After analyzing 735 retrieved references, 23 studies (1598 randomized patients) were included in the systematic review. Eight studies demonstrated that both proton pump inhibitors and histamine H2 receptor antagonists were effective against typical manifestations of gastroesophageal reflux disease, and that there was no evidence of benefit in combining the latter to the former or in routinely prescribing long-term maintenance treatments. Three studies evaluated the effect of treatments on children with asthma, and neither proton pump inhibitors nor histamine H2 receptor antagonists proved to be significantly better than placebo. One study compared different combinations of omeprazole, bethanechol and placebo for the treatment of children with cough, and there is no clear definition on the best strategy. Another study demonstrated that omeprazole performed better than ranitidine for the treatment of extraesophageal reflux manifestations.
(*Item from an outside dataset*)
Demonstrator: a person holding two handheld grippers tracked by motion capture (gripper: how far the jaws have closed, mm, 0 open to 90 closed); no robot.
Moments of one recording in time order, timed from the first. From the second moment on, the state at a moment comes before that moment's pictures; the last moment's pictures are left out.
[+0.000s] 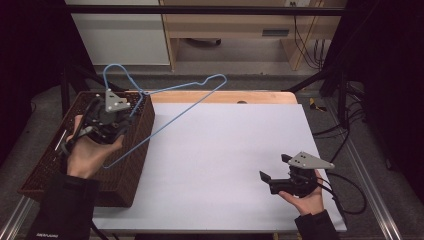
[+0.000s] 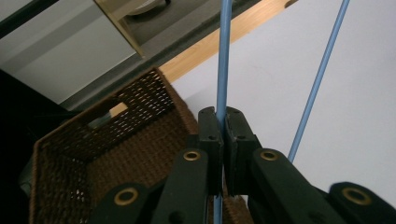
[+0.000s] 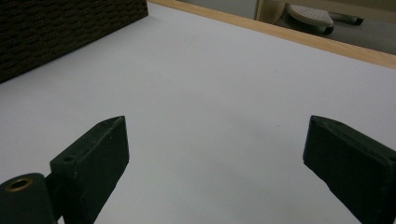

Ten studies failed to demonstrate significant benefits of proton pump inhibitors or histamine H2 receptor antagonists for the treatment of unspecific manifestations attributed to gastroesophageal reflux in infants.
Proton pump inhibitors or histamine H2 receptor antagonists may be used to treat children with gastroesophageal reflux disease, but not to treat asthma or unspecific symptoms.
质子泵抑制剂和组胺H2受体拮抗剂是儿科胃食管反流病最常用的两类处方药,但其疗效存在争议。许多患者因归因于胃食管反流的非典型表现而接受这些药物治疗,即便因果关系尚未得到证实。
通过系统评价评估质子泵抑制剂和组胺H2受体拮抗剂在儿科胃食管反流病中的应用。
进行了一项系统评价,使用MEDLINE、EMBASE和Cochrane对照试验中央注册库数据库。检索限于以英文、葡萄牙文或西班牙文发表的研究。对发表日期没有限制。如果研究为随机对照试验,评估质子泵抑制剂和/或组胺H2受体拮抗剂治疗儿科胃食管反流病,则被视为合格。仅以摘要形式发表的研究、仅评估非临床结局的研究以及仅比较同一药物不同剂量的研究被排除。数据提取由独立研究人员进行。研究方案在PROSPERO平台(CRD42016040156)注册。
在分析735篇检索到的参考文献后,23项研究(1598例随机分组患者)被纳入系统评价。八项研究表明,质子泵抑制剂和组胺H2受体拮抗剂均对胃食管反流病的典型表现有效,且没有证据表明将后者与前者联合使用或常规开具长期维持治疗有好处。三项研究评估了治疗对哮喘儿童的影响,质子泵抑制剂和组胺H2受体拮抗剂均未被证明明显优于安慰剂。一项研究比较了奥美拉唑、氨甲酰甲胆碱和安慰剂的不同组合对咳嗽儿童的治疗效果,对于最佳治疗策略尚无明确定义。另一项研究表明,奥美拉唑在治疗食管外反流表现方面比雷尼替丁效果更好。十项研究未能证明质子泵抑制剂或组胺H2受体拮抗剂对治疗婴儿因胃食管反流引起的非特异性表现有显著益处。
质子泵抑制剂或组胺H2受体拮抗剂可用于治疗患有胃食管反流病的儿童,但不能用于治疗哮喘或非特异性症状。